Come operatore dell’etichetta Posh Isolation, Rahbek mette alle stampe il quinto album “All In The Same Breath”, che, analogamente ai precedenti lavori, anch’esso ambisce al nobile intento di descrivere il lato più oscuro dell’amore e di come esso si manifesta tra individui attraverso un’elettronica dal tocco soave e decisamente ambient. A differenza dei Lust for Youth, gruppo danese di cui Rahbek è stato un ex-membro, il suono è marcatamente meno oscuro oltre a presentare tracce totalmente strumentali.

Il disco parte bene con la traccia New Morning quasi appunto a prendere per mano l’ascoltatore ed accompagnarlo verso un etereo viaggio ai limiti della new age. Ed ecco che poi si attacca col singolo Yoyogi Park, un pezzo di jungle atmosferico, decisamente ben arrangiato, sufficientemente orecchiabile, e che si presta altrettanto a remix (quando ne sentiremo?). Le sonorità sono variegate, con aggiunte di corali in sottofondo che richiamano molto Four Tet così come la traccia successiva Young che, pur caratterizzata da tonalità più oscure, non aggiunge altra carne al fuoco dal punto di vista di groove emotivo.

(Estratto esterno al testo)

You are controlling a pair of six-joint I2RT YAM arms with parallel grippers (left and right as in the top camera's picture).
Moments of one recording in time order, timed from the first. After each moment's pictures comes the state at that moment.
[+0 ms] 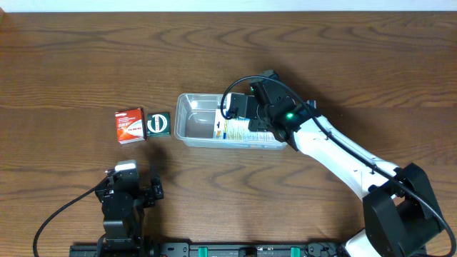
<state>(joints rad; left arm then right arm) -0.01 0.01 0.17 -0.66 -0.19 -0.02 0.59 1.71 1.15 -0.34 0.15 -0.96</state>
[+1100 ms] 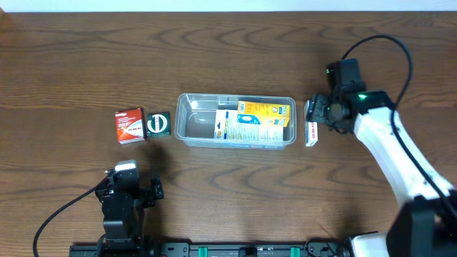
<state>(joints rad) -0.01 0.01 0.17 -0.66 -0.19 -0.02 0.19 1.61 1.15 -0.80 0.09 0.47</state>
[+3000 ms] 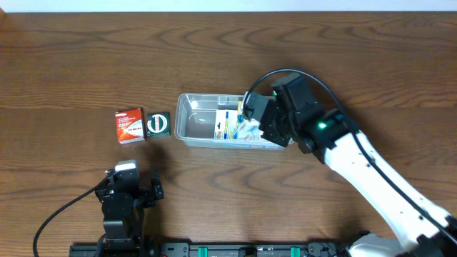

Dopodiché, un po’ come succede quando si perde aderenza per la pioggia o neve e si sbanda, il disco prende una direzione del tutto inaspettata. Pur rimanendo nell’elettronica di ascolto e da atmosfera, i pezzi che si susseguono perdono la loro intensità e carica e risultano assai banali come se si fosse inceppato un meccanismo di una macchina sofisticata. Il disco si riprende con Fires in the Dark, dal breakbeat duro e arrabbiato quasi a ricordarci le sensazioni del primo Burial. Tuttavia, pezzi come All in the same Breath rimangono solo un po’ provocatori, forse per nascondere un po’ la mancanza di idee.

Si capisce l’intento dell’artista, cioè del voler far immergere l’ascoltatore in un suono rarefatto e accogliente di ritmi dance-friendly. Con Croatian Amor questa volta, Loke Rahbek non ha prodotto alcuna visione chiara al di là di un lavoro di ingegnosità tecnica. Il suono pur tecnicamente sofisticato non è nulla di nuovo, anzi sembra un déjà vu. Esso si sposta quasi inosservato tra breakbeat e ambient, e i riferimenti a trend setter come Aphex Twin diventano immensamente chiari.

Il disco “All In The Same Breath” rimane tuttavia limitato dalle sue stesse ambizioni e dal desiderio di ottenere un prodotto tecnicamente valido invece di qualcosa che trasmetta emozioni un po’ oltre la ormai solita indolenza dallo stampo scandinavo.